On a LAN based transfer, data can move around the network without hinderance and the applications don’t need to consider potential network congestion or latency. This is handled by routers and switches with the packet size, type of transfer and MTU sizes managed. Network admins might need to play around with MTU sizes when routing traffic between networks over the internet or a leased line, but that is about it. If desktops need to connect to remote networks, then thin-client technology is used because it is expected there will be limited bandwidth to run regular ‘fat’ client-server APPs.
Online backup software is expected to run on very low bandwidth connections to the internet and all providers will have grown up with Kbps speeds and the software will be written specifically to handle these situations.
Online backup software will check every file encountered with the pre-flight checks will be something like this:
Does the file need backing up (i.e. has it been modified since the last backup ‘delta’)?
What part of the file has been modified? There is no obvious way to ascertain this and very often the backup software will dump out the file and stream out the delta .

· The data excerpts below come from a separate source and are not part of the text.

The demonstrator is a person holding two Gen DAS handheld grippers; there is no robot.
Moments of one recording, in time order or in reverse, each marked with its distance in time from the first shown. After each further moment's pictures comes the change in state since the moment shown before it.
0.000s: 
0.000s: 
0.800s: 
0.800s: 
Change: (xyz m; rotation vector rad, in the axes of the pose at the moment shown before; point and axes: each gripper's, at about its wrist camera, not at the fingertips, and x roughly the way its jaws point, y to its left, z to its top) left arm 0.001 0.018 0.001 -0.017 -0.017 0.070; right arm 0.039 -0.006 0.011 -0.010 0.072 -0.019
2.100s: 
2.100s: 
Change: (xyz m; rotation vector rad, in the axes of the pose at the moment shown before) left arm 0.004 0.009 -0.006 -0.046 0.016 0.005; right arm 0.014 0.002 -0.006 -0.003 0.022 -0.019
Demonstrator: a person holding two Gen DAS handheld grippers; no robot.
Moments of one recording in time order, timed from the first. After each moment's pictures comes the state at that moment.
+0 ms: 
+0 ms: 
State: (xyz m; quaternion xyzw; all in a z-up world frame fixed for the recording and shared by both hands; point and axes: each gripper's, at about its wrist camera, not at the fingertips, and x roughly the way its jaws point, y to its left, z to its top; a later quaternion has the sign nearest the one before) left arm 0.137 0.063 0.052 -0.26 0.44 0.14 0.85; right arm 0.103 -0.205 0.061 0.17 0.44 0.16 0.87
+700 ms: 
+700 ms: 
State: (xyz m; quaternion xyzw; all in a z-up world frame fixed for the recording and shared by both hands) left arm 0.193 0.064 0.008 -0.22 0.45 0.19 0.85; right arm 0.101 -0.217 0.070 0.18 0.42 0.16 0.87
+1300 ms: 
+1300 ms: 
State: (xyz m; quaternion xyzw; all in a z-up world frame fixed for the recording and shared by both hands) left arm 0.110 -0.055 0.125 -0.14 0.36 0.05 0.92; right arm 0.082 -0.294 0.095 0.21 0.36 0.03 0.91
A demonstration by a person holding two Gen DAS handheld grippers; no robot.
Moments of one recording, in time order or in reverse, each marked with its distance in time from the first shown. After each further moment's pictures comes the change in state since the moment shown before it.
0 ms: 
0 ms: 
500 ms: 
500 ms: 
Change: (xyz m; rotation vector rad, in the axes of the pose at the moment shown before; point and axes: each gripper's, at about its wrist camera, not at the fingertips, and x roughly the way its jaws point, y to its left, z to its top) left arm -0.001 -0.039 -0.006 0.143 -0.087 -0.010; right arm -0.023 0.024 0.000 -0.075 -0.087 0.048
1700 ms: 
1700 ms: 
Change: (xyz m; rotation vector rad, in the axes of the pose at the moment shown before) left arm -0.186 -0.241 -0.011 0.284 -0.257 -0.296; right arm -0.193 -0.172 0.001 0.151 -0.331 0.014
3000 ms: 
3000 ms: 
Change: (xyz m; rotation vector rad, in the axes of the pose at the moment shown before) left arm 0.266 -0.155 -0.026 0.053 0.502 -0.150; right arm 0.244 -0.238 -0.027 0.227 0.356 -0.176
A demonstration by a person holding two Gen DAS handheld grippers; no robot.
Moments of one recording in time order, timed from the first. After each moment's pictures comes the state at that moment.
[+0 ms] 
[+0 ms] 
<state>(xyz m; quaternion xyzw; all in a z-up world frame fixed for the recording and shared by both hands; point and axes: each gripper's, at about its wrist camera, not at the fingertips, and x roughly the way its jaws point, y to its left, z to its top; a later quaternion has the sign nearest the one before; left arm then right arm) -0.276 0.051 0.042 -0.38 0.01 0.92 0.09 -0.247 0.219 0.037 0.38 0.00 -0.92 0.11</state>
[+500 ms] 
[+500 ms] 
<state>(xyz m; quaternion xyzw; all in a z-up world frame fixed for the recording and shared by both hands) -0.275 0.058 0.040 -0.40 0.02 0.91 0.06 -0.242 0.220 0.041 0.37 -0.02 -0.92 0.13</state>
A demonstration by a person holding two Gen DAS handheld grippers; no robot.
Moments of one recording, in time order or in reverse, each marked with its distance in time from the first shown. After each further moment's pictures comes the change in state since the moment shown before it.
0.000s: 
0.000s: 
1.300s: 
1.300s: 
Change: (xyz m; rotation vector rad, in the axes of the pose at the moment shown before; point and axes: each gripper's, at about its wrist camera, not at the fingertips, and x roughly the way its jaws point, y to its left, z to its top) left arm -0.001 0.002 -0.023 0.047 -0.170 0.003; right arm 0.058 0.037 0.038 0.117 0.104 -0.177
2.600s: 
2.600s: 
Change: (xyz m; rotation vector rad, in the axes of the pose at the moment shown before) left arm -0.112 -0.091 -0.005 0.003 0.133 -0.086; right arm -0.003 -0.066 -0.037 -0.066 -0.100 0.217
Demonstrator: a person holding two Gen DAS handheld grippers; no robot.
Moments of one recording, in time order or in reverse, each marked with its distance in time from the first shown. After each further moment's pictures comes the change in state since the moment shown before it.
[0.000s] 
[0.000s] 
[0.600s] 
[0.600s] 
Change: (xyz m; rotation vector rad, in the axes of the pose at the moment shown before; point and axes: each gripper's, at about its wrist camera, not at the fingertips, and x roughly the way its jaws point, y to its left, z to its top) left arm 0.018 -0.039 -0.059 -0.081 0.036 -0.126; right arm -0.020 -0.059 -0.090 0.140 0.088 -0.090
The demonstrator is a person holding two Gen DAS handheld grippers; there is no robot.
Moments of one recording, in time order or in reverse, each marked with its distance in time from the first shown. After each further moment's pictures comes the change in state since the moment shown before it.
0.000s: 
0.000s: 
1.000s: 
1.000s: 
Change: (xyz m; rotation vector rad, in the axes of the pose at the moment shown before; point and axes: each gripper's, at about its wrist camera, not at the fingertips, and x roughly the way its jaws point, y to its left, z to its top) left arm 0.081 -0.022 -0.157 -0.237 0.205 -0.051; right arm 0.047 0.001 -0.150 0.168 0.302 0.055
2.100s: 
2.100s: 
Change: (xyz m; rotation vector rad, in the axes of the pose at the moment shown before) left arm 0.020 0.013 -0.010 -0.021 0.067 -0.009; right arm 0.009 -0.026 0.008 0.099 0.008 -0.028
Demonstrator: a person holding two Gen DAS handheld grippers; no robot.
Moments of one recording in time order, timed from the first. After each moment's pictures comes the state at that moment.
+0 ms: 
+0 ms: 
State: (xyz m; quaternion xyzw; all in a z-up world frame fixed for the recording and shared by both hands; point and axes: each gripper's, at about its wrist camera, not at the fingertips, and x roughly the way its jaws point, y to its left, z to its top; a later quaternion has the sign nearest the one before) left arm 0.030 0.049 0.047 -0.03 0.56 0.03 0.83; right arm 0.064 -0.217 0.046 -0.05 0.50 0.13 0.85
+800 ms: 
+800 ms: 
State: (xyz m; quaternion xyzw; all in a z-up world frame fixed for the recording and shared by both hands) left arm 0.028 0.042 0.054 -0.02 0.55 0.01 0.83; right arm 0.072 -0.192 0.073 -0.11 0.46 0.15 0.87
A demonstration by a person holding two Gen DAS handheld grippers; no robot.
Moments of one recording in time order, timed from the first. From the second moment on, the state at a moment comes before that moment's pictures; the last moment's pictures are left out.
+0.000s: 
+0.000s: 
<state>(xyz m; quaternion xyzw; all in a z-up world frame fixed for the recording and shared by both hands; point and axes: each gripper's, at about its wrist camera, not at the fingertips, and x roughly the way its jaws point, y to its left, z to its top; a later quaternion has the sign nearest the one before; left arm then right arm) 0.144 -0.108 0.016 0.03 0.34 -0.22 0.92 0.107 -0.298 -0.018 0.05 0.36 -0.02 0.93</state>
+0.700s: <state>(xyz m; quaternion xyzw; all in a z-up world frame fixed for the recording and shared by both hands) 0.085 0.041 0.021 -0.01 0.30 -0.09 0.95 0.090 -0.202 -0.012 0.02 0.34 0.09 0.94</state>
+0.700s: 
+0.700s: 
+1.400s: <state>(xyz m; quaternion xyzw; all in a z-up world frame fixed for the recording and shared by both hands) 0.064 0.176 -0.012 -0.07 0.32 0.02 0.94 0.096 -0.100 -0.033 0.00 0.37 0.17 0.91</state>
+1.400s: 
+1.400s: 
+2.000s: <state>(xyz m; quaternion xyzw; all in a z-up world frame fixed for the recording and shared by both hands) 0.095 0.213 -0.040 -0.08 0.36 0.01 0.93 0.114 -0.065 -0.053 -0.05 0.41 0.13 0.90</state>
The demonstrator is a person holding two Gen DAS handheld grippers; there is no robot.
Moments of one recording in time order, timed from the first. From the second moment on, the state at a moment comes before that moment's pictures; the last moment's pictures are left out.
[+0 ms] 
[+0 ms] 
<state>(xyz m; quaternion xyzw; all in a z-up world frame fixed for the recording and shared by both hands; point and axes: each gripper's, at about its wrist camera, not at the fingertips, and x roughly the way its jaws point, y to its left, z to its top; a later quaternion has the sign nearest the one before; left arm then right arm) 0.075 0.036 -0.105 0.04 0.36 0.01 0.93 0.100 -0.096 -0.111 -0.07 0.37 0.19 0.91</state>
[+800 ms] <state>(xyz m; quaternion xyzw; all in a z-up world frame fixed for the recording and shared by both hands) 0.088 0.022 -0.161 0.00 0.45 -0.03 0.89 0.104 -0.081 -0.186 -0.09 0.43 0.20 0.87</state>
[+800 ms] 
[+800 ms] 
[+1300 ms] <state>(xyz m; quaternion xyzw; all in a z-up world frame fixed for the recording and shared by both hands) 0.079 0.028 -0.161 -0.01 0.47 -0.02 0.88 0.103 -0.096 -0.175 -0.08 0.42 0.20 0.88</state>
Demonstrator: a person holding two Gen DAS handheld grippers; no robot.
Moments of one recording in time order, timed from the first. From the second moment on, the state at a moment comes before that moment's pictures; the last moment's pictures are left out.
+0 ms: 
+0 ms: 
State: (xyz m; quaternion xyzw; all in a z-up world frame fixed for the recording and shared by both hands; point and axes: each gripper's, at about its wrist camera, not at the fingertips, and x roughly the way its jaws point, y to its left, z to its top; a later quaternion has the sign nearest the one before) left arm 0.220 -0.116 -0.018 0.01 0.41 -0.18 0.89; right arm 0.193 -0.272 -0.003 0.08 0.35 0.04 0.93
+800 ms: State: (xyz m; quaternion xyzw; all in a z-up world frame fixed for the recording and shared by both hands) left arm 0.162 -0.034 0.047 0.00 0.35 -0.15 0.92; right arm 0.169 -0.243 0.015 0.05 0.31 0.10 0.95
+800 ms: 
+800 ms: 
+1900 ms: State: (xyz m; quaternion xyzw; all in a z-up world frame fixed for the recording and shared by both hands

Does the delta file need chopping ’ chunking ’ up into smaller manageable chunks so that the transfer can be retried if a block fails in transmission? Our software will chunk the file into blocks of 32Mb or smaller.
Does the delta need encrypting? The answer should always be yes.
When this process is run on the 5TB Hyper V disk we mentioned earlier, steps 1 and 2 are done once.
If we repeat this on 5TB of very small files , the overhead in steps 1 and 2 is greater because it is repeated approx. 25,000 times in our example.
These factors all have an impact on the backup and restore speeds. There is no way to estimate backup times other than rigid benchmarking on customer’s environments.
Backblaze’s price and feature comparisons are between B2, Azure, AWS and Google cloud. They don’t mention the significantly lower pricing of Wasabi (even though they both operate from Amsterdam in Holland. Wasabi is the same price as B2, but more importantly, don’t charge an egress cost. Backblaze 2 charges a 200% mark-up on storage per GB of data stored. This still leaves them on the bracket of ‘it is too expensive to leave’. Checkout anytime you like, but never leave.
1TB of storage on the 3 services based on 13/11/2019 pricing is split into 2 comparisons; the cost of uploading and storing the data, Vs the cost of retrieving the data during a restore (egress).
Transfer and storage pricing comparisons for 1TB
Microsoft Azure blobs
We have shown the cost to transfer 1TB of data to Azure and store it. Our calculation is based on LRS (one data centre), cool storage (used for data infrequently retrieved) and we haven’t shown pricing for other transactions which the other providers don’t charge for (write, read list etc operations).
These API calls are considered Write Operations: PutBlob, PutBlock, PutBlockList, AppendBlock, SnapshotBlob, CopyBlob and SetBlobTier (when it moves a Blob from Hot to Cool, Cool to Archive or Hot to Archive).
$10.75 per TB
Their pricing is a lot easier to understand than Microsoft’s and there aren’t any hidden costs.
$5 per TB
Their pricing is a lot easier to understand than Microsoft’s without any hidden costs.
$6 per TB
Overall, the Azure and Wasabi transfer times were the same between the 4 backups we used in our test.
Wasabi allows you to download 100% of your storage size per month and this should be more than enough for streaming or bulk download sites.
The devil is in the detail because gotchas are included and you might find your data locked at a data centre and you can’t afford to move it.
Wasabi will charge for 3 months storage on every object even if it is deleted shortly after being created. Azure has a whole suite of extra API charges and their egress charges mean you might not be able to afford to move your data to another cloud.
If you upload and download 1TB in a month, you will pay Azure $100, Backblaze $15 and Wasabi $6.